Task prompt | Each entry below is to be transcribed exactly; pictures are not copied.

Exercise data |
=== Begin Enclosure ===
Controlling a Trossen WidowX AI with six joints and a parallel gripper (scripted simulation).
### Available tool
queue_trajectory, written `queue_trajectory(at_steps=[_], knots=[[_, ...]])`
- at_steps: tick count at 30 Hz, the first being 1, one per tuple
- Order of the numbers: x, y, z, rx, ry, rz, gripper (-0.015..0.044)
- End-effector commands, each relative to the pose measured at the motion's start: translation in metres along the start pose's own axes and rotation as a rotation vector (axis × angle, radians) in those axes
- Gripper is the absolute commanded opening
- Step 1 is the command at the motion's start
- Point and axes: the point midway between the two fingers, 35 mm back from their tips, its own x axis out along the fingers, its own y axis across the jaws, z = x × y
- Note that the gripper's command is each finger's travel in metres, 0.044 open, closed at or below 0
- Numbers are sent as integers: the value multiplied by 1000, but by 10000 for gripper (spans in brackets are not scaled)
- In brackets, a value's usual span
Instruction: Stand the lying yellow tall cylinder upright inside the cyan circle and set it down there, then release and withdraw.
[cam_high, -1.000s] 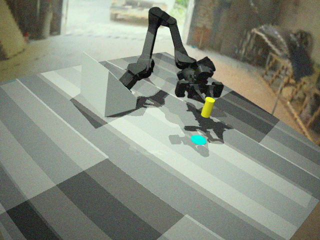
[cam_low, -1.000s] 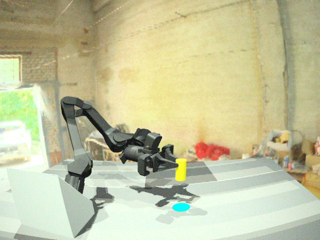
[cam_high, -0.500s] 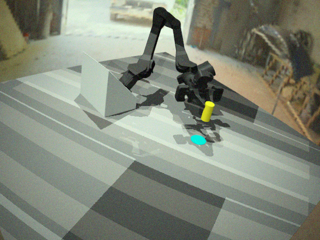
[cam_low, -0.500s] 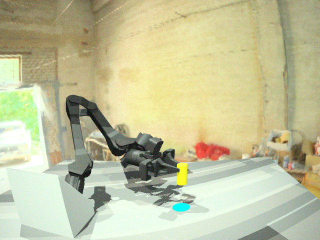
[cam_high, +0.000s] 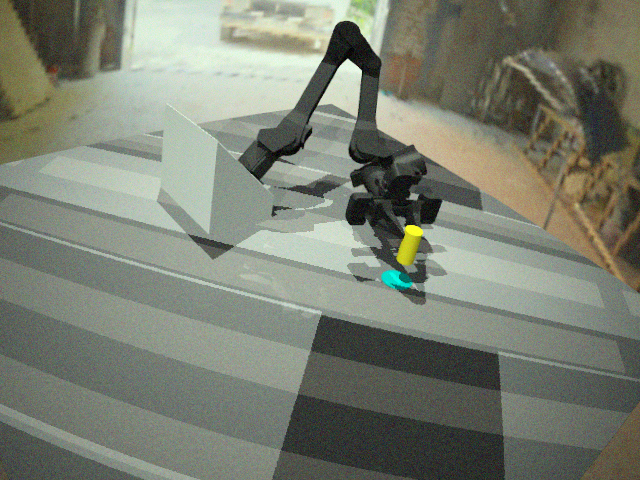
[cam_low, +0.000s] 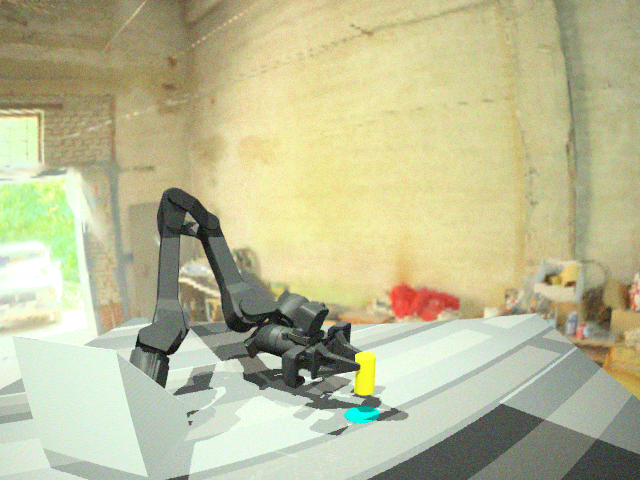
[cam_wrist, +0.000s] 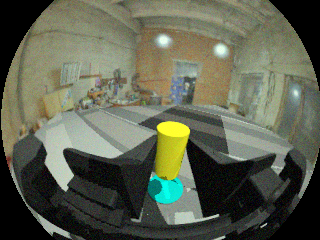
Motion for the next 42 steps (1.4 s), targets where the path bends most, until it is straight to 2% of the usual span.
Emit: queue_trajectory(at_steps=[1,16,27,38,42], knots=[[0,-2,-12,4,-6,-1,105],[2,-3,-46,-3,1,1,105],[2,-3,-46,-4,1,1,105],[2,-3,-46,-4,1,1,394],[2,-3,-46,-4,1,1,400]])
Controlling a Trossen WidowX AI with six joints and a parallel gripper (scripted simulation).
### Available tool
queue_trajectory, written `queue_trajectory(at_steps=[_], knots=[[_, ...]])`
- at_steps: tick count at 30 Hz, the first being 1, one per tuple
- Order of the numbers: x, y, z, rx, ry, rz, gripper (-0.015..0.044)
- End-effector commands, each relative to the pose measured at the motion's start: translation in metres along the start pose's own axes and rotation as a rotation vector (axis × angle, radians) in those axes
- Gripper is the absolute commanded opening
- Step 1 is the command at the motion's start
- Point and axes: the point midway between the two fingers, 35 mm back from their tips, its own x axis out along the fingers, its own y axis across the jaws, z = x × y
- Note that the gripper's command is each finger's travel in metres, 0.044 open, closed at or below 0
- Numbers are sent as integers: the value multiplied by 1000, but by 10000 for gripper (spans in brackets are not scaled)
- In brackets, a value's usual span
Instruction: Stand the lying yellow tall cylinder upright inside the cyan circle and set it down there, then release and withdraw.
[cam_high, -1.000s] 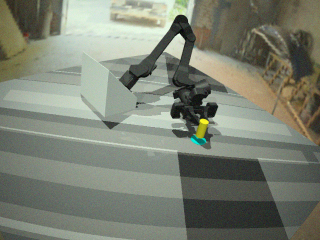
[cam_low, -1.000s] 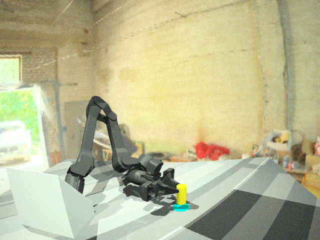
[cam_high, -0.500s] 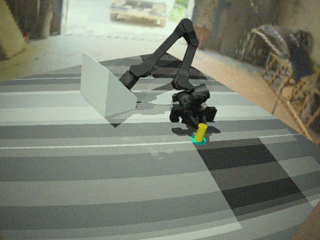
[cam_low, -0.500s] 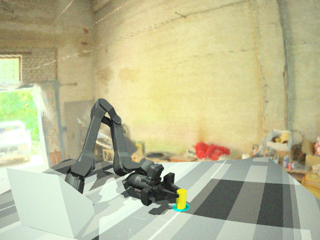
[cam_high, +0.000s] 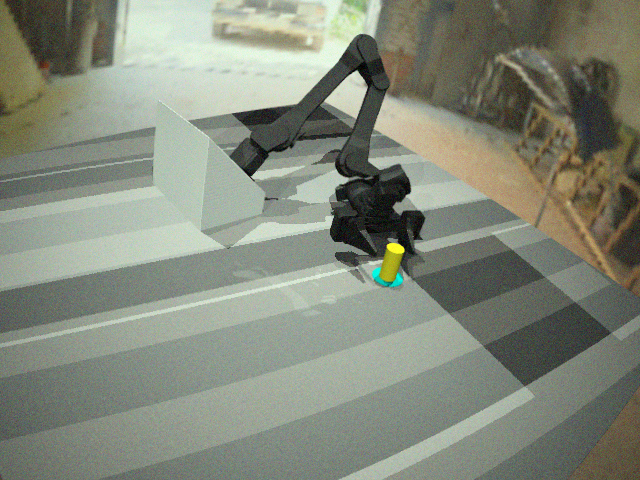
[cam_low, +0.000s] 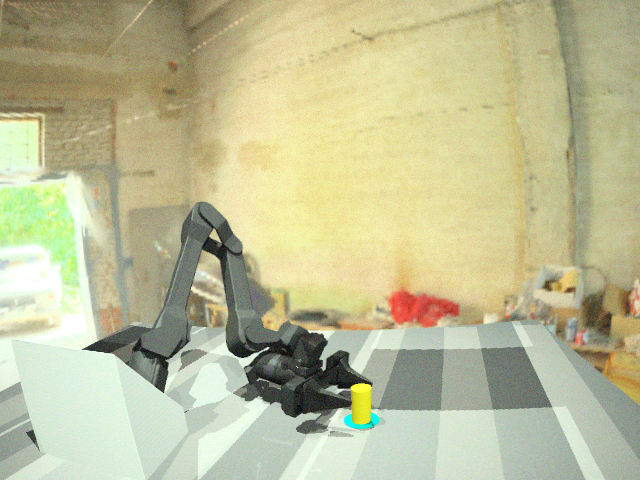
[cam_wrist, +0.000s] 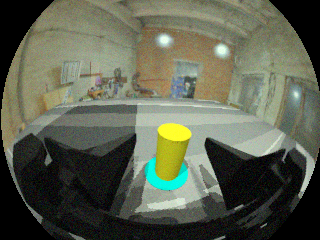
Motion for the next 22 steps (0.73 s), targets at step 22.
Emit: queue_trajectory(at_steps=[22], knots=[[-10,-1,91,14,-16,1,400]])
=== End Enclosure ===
Worked solution |
Controlling a Trossen WidowX AI with six joints and a parallel gripper (scripted simulation).
### Available tool
queue_trajectory, written `queue_trajectory(at_steps=[_], knots=[[_, ...]])`
- at_steps: tick count at 30 Hz, the first being 1, one per tuple
- Order of the numbers: x, y, z, rx, ry, rz, gripper (-0.015..0.044)
- End-effector commands, each relative to the pose measured at the motion's start: translation in metres along the start pose's own axes and rotation as a rotation vector (axis × angle, radians) in those axes
- Gripper is the absolute commanded opening
- Step 1 is the command at the motion's start
- Point and axes: the point midway between the two fingers, 35 mm back from their tips, its own x axis out along the fingers, its own y axis across the jaws, z = x × y
- Note that the gripper's command is each finger's travel in metres, 0.044 open, closed at or below 0
- Numbers are sent as integers: the value multiplied by 1000, but by 10000 for gripper (spans in brackets are not scaled)
- In brackets, a value's usual span
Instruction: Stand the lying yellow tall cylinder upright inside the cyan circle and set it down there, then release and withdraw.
[cam_high, -1.000s] 
[cam_low, -1.000s] 
[cam_high, -0.500s] 
[cam_low, -0.500s] 
[cam_high, +0.000s] 
[cam_low, +0.000s] 
[cam_wrist, +0.000s] 
Motion for the next 42 steps (1.4 s), targets where the path bends most, until it is straight to 2% of the usual span.
Emit: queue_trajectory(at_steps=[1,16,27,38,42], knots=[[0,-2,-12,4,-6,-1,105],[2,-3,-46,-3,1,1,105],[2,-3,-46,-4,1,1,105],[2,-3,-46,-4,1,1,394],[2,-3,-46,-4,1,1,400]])
Controlling a Trossen WidowX AI with six joints and a parallel gripper (scripted simulation).
### Available tool
queue_trajectory, written `queue_trajectory(at_steps=[_], knots=[[_, ...]])`
- at_steps: tick count at 30 Hz, the first being 1, one per tuple
- Order of the numbers: x, y, z, rx, ry, rz, gripper (-0.015..0.044)
- End-effector commands, each relative to the pose measured at the motion's start: translation in metres along the start pose's own axes and rotation as a rotation vector (axis × angle, radians) in those axes
- Gripper is the absolute commanded opening
- Step 1 is the command at the motion's start
- Point and axes: the point midway between the two fingers, 35 mm back from their tips, its own x axis out along the fingers, its own y axis across the jaws, z = x × y
- Note that the gripper's command is each finger's travel in metres, 0.044 open, closed at or below 0
- Numbers are sent as integers: the value multiplied by 1000, but by 10000 for gripper (spans in brackets are not scaled)
- In brackets, a value's usual span
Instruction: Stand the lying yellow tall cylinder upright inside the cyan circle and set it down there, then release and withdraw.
[cam_high, -1.000s] 
[cam_low, -1.000s] 
[cam_high, -0.500s] 
[cam_low, -0.500s] 
[cam_high, +0.000s] 
[cam_low, +0.000s] 
[cam_wrist, +0.000s] 
Motion for the next 22 steps (0.73 s), targets at step 22.
Emit: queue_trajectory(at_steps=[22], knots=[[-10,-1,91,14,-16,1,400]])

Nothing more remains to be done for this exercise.